## ACTIVITY
Leave the pictures behind and reproduce every line of the listing exactly.

## DATA BELOW
__________

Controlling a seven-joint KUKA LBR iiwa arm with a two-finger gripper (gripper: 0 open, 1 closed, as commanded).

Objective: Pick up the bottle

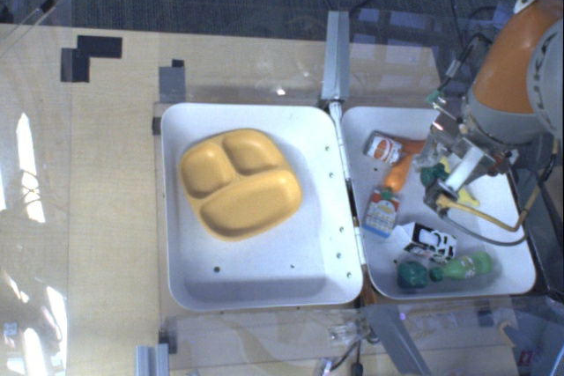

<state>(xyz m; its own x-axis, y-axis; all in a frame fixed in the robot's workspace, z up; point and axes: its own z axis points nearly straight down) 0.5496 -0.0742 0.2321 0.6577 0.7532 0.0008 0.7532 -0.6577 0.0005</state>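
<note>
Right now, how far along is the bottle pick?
Done: the arm is over the right white bin, its gripper low near the bin's middle. In hand: nothing that I can see between the fingers. Left: the whole grasp and lift. The green plastic bottle lies on its side at the bin's near edge, apart from the gripper, beside a small black-and-white item.

A yellow three-compartment tray lies in the left bin. Right of that tray, in the right bin, lie a small can, a carton, and a black-and-white card. Both bins rest on the worktop.
</note>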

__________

## TASK OUTPUT
Controlling a seven-joint KUKA LBR iiwa arm with a two-finger gripper (gripper: 0 open, 1 closed, as commanded).

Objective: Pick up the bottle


<state>(xyz m; its own x-axis, y-axis; all in a frame fixed in the robot's workspace, z up; point and axes: its own z axis points nearly straight down) 0.5496 -0.0742 0.2321 0.6577 0.7532 0.0008 0.7532 -0.6577 0.0005</state>
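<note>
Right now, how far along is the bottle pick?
Done: the arm is over the right white bin, its gripper low near the bin's middle. In hand: nothing that I can see between the fingers. Left: the whole grasp and lift. The green plastic bottle lies on its side at the bin's near edge, apart from the gripper, beside a small black-and-white item.

A yellow three-compartment tray lies in the left bin. Right of that tray, in the right bin, lie a small can, a carton, and a black-and-white card. Both bins rest on the worktop.
</note>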

No more is needed to finish this exercise.